Gra w grę
Dawno nie wstrząsnął mną żaden
film tak jak „Gra” Rubena Ostlunda z 2011 roku, obejrzany dzięki
Arte. Znany już bardzo dobrze z „Turysty” i „The Square”
Ostlund w filmie tym jest bezkompromisowy i niepoprawny w
nadzwyczajny jak na skandynawskie warunki sposób. Nawiązuje przy
tym do najlepszych i najmroczniejszych filmów Hanekego.
Zaczynamy w galerii handlowej, gdzie
mali chłopcy zostają posądzeni o kradzież telefonu przez
starszych, ciemnoskórych chłopaków, którzy prezentują się jak
młodociany gang emigrantów.Emigranci terroryzują chłopców z
dobrych rodzin. Poddają ich opresji i kolejnym próbom psychicznej
przemocy, unikając konsekwentnie przemocy fizycznej. To właśnie
jest tytułowa „gra”, balansowanie na krawędzi przemocy
psychicznej i fizycznej – chodzi o to, by nie przekroczyć tej
cienkiej granicy i przy tym zadać jak najwięcej bólu i
upokorzenia. Równolegle do podróży chłopców przez Goeteborg,
Ostlund pokazuje absurdalną sytuację z pociągu, gdzie w przejściu
ktoś postawił kołyskę – dramat chłopców i dramat obsługi
pociągu zostają zrównane. System precyzyjnych norm tak samo
traktuje terror jak złamanie dokładnych procedur w pociągu, tylko
że chłopcy są gnębieni przez swoich nieletnich prześladowców, a
obsługa pociągu przez kołyskę, która nikomu nie zagraża. To
zrównanie dwóch bezradności pokazuje absurd systemu.
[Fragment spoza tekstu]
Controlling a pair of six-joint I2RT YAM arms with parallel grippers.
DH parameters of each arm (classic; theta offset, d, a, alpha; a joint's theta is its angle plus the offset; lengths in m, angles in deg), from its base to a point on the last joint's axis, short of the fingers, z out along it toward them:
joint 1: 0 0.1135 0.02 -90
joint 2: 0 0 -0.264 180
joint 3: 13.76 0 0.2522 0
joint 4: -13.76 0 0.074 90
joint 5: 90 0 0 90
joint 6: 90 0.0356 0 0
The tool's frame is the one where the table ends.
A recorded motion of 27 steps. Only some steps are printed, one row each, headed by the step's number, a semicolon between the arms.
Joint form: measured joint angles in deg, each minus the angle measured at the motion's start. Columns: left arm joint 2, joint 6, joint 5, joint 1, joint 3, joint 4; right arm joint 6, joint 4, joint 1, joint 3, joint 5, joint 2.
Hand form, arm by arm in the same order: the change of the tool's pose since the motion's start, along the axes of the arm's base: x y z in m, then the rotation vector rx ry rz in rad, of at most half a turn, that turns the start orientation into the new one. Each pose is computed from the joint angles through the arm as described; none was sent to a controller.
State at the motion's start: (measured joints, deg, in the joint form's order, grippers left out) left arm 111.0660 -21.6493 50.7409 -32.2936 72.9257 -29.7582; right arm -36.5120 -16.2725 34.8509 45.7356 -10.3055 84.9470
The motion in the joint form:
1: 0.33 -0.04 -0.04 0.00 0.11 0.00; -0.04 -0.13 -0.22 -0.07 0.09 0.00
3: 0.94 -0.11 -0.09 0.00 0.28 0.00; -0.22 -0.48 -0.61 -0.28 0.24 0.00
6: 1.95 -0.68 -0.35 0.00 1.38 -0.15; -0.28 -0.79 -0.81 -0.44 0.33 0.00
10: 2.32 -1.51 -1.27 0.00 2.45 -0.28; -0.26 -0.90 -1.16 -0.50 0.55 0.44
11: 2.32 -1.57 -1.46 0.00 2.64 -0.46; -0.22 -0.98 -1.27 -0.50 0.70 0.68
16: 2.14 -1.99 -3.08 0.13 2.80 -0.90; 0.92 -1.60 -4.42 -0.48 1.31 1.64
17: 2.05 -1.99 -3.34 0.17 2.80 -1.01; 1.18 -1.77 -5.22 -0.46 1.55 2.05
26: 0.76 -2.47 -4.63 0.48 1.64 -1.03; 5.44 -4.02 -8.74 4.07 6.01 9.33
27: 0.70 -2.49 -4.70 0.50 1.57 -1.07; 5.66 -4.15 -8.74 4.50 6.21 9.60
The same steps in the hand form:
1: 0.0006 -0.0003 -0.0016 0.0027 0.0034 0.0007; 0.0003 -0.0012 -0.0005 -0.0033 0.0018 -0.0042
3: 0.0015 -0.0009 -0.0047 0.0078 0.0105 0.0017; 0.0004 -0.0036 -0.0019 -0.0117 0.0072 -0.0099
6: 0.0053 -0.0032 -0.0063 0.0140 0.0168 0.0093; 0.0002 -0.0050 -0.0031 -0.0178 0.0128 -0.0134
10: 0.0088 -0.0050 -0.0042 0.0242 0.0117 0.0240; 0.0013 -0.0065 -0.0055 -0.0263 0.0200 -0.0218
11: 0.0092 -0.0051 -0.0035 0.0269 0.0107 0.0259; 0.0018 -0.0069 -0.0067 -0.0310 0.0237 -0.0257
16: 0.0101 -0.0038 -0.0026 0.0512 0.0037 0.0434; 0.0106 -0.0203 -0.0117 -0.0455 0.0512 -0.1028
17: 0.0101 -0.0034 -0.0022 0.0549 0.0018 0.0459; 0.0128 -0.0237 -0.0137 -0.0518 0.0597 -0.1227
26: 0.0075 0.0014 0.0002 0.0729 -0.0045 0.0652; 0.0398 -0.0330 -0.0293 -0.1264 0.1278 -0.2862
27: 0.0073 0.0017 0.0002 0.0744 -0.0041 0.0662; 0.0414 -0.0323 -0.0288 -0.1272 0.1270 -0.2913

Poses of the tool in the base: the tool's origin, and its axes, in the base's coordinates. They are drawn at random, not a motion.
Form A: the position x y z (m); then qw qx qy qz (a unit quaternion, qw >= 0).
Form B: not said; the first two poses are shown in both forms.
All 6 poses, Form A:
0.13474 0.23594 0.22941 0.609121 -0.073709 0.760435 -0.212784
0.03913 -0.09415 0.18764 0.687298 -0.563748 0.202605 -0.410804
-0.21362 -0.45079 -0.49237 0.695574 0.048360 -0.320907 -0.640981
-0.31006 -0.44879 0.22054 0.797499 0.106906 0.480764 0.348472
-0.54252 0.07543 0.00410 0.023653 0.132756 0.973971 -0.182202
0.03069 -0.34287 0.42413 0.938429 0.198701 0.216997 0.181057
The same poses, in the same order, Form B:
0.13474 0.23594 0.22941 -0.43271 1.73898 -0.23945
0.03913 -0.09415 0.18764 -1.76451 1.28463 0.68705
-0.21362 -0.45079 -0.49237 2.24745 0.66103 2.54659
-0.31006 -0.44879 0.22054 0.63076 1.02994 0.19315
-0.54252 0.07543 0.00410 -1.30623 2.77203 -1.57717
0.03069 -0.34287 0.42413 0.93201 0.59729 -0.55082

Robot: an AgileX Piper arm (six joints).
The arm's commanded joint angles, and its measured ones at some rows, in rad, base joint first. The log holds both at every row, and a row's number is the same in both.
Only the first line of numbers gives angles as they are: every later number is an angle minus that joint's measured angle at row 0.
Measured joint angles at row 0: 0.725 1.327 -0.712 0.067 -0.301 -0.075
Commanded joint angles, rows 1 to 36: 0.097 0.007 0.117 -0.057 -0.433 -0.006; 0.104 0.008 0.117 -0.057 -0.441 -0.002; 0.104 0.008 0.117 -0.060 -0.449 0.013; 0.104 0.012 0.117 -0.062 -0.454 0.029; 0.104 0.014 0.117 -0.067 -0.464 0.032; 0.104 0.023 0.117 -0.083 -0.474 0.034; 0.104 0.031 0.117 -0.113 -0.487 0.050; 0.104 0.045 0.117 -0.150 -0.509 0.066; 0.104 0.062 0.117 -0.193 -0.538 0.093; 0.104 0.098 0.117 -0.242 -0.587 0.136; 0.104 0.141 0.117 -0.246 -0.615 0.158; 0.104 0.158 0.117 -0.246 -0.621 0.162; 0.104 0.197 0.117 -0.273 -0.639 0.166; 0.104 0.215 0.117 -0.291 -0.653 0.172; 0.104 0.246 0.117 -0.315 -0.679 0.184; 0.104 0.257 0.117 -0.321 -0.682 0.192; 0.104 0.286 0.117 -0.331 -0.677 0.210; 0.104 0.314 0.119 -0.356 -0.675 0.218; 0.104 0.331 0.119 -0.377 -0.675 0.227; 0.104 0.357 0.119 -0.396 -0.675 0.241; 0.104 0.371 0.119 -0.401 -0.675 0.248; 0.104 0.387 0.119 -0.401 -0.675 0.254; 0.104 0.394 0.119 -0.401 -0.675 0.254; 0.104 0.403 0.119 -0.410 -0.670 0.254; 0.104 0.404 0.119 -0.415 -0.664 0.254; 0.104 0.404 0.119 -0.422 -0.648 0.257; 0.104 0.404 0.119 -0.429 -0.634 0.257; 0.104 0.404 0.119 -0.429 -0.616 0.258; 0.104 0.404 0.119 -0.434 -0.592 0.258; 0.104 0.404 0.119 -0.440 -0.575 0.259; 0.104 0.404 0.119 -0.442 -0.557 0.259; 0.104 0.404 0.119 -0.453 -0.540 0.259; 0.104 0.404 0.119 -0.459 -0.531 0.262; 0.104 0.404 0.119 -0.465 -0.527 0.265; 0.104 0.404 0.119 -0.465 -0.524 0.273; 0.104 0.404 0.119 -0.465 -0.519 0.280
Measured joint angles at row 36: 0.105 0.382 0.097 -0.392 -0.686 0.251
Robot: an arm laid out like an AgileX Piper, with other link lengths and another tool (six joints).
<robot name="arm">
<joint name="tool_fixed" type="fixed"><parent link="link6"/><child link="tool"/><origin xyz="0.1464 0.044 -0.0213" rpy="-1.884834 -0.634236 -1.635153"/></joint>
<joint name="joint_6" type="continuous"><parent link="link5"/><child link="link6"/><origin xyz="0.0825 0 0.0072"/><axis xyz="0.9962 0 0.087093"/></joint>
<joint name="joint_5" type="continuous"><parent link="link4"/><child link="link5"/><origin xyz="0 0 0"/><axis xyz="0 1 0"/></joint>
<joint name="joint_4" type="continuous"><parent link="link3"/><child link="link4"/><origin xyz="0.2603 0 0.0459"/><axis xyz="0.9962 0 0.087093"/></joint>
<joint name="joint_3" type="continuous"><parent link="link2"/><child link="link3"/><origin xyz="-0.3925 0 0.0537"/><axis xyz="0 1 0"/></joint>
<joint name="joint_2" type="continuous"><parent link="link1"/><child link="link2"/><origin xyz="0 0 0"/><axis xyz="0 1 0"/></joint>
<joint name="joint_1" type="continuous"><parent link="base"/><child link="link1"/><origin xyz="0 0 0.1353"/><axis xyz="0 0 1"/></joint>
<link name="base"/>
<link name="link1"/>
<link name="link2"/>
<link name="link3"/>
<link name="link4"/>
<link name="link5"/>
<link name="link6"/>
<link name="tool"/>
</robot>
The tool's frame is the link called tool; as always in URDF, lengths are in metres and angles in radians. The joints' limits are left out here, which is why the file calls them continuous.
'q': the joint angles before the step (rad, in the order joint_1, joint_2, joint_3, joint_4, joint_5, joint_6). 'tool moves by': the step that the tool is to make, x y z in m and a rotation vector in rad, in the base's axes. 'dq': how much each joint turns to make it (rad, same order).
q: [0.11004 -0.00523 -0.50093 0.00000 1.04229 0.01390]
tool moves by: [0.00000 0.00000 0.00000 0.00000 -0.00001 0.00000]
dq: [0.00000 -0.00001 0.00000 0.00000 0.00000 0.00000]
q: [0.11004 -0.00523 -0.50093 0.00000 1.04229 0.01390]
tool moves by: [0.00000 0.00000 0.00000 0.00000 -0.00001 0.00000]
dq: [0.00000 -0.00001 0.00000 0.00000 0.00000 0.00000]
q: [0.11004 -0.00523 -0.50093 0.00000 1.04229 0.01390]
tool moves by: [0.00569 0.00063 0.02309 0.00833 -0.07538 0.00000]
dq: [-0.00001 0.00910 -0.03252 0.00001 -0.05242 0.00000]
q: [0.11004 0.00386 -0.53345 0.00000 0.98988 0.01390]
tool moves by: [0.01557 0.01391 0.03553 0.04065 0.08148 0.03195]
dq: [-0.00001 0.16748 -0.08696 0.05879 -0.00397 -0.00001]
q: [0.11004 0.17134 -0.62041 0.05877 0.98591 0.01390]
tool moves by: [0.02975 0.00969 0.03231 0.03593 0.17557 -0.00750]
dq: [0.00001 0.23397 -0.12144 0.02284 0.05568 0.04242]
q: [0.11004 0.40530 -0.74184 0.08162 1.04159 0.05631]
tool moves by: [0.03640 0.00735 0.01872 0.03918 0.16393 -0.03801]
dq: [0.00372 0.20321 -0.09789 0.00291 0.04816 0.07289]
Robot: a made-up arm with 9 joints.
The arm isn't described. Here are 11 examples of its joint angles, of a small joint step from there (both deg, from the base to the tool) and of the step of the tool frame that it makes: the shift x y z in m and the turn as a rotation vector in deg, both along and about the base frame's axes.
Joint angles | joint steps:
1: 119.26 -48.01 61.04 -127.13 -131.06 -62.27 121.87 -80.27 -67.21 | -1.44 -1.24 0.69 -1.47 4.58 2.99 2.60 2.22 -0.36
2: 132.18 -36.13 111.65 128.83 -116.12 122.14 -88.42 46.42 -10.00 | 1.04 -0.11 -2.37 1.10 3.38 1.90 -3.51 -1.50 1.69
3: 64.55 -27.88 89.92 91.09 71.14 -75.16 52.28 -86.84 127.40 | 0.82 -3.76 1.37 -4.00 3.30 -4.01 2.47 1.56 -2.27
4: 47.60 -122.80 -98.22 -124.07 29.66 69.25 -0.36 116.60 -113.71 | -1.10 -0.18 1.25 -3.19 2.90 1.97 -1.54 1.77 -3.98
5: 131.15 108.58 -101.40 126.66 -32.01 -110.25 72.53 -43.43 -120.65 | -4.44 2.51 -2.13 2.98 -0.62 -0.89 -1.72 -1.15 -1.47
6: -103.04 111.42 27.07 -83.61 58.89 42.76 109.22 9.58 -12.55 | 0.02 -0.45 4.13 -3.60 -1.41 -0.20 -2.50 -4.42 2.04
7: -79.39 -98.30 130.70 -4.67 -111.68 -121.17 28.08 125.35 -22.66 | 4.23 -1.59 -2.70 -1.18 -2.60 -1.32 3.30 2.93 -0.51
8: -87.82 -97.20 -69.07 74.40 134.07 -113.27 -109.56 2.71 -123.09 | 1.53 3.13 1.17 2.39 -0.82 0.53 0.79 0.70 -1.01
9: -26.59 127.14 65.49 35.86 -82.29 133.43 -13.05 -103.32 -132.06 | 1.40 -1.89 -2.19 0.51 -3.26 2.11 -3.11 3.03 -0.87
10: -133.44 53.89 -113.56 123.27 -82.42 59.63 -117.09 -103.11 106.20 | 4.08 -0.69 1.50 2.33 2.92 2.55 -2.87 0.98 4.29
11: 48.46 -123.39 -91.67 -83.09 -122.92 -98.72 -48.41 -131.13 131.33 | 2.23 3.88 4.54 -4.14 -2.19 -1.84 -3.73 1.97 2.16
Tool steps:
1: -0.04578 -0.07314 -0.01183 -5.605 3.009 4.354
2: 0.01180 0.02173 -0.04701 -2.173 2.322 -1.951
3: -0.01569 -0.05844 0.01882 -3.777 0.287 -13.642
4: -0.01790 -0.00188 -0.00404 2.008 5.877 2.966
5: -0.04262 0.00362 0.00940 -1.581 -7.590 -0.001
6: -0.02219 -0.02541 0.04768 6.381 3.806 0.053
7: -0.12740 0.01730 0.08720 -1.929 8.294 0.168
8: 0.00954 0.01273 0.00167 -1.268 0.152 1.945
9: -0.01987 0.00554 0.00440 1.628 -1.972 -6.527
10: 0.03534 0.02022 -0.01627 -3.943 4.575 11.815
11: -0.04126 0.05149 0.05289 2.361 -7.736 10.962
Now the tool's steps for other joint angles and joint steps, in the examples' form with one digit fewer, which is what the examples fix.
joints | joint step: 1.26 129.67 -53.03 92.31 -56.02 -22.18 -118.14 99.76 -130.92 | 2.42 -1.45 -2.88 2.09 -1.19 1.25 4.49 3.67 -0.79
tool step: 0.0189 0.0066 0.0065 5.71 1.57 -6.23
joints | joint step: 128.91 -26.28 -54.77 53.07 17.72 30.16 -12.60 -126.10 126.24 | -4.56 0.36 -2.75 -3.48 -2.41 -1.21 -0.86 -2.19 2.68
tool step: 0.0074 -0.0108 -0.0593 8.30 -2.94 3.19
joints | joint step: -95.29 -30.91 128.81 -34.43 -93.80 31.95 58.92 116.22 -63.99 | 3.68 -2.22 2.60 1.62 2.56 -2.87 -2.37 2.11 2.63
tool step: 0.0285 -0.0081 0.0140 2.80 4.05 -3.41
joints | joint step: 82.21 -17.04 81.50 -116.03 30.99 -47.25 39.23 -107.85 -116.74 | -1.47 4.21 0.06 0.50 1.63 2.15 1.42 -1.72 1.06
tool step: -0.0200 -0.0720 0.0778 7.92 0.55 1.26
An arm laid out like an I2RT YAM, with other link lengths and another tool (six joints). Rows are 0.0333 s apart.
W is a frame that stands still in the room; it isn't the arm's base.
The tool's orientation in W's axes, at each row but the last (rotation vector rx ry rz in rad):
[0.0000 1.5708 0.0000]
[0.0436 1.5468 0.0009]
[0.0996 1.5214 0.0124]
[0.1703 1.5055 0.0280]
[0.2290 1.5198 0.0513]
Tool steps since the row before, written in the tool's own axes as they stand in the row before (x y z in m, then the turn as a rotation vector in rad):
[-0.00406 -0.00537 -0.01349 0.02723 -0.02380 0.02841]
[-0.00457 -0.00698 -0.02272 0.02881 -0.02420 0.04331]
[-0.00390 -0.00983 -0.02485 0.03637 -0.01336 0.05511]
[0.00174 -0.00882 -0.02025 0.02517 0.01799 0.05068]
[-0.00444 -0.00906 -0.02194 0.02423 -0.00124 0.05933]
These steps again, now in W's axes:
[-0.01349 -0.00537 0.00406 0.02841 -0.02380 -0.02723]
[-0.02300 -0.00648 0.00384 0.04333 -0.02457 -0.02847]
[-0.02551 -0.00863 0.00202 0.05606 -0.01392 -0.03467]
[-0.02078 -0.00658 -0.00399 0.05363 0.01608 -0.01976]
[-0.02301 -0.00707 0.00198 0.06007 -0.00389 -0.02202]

Chłopcy są
dręczeni w biały dzień w miejscach publicznych. Obrona ich przez
pasażerów jest pozorna – nikt nie ma odwagi, by przeciwstawić
się przemocy, także z tego powodu, by nie zostać oskarżonym o
nietolerancję. Widz także jest w
matni, spodziewając się najgorszego – Ostlund umiejętnie
wprowadza nas w klimat horroru, a raczej horrorowej groteski,
dotkliwej tym bardziej, że dotyczy dzieci.
Ostlund
pokazuje w swoim filmie jak bardzo niebezpieczny stał się ten
świat, gdzie precyzyjne normy nie radzą sobie z tym, co przychodzi
doń z zupełnie innej rzeczywistości, ze świata notorycznej walki
o dominację. Nie jest to film łamiący tabu w temacie emigrantów.
Pokazuje natomiast jak świat Zachodu brnie w ślepy zaułek kłamstwa
– kłamstwa o świecie sprawiedliwości, równości i
bezpieczeństwie oraz naszej bezradności.